▶ [Task prompt]
A verbatim transcript of the data below is required, images omitted.

▶ [Data section]
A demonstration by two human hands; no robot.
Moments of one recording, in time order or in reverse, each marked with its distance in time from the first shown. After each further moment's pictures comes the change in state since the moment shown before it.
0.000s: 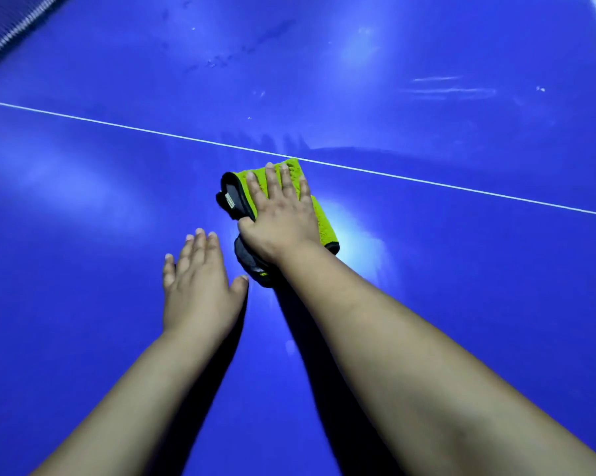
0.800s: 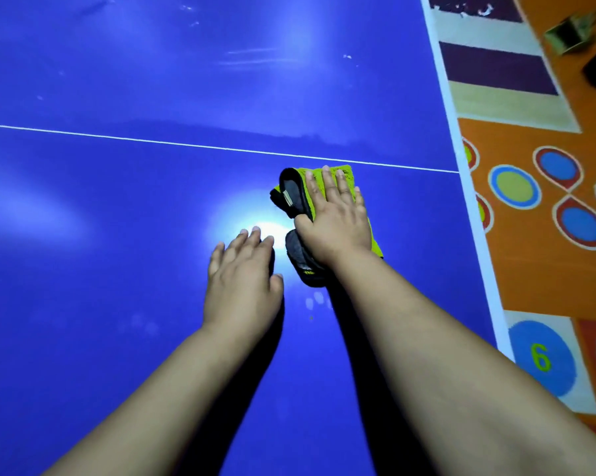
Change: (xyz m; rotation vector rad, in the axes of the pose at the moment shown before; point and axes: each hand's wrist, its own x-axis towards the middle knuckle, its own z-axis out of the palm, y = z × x) left_hand -0.140 0.324 0.079 -0.138 -0.012 0.363; right_hand -0.201 0.357 -0.035 0.067 0.084 0.313
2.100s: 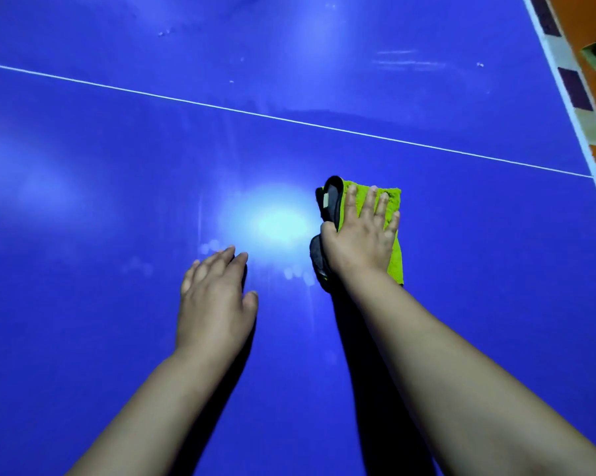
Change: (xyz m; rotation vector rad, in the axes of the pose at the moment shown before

▶ [Task solution]
A demonstration by two human hands; no robot.
Moments of one recording, in time order or in reverse, each marked with its distance in time from the first shown. After each further moment's pictures comes the change in state since the moment shown before it.
0.000s: 
0.800s: 
Change: (xyz m; rotation vector rad, in the axes of the pose at the moment shown before; point and axes: each hand's wrist, its own x-axis towards the middle knuckle, its own z-axis out of the palm, y = z × x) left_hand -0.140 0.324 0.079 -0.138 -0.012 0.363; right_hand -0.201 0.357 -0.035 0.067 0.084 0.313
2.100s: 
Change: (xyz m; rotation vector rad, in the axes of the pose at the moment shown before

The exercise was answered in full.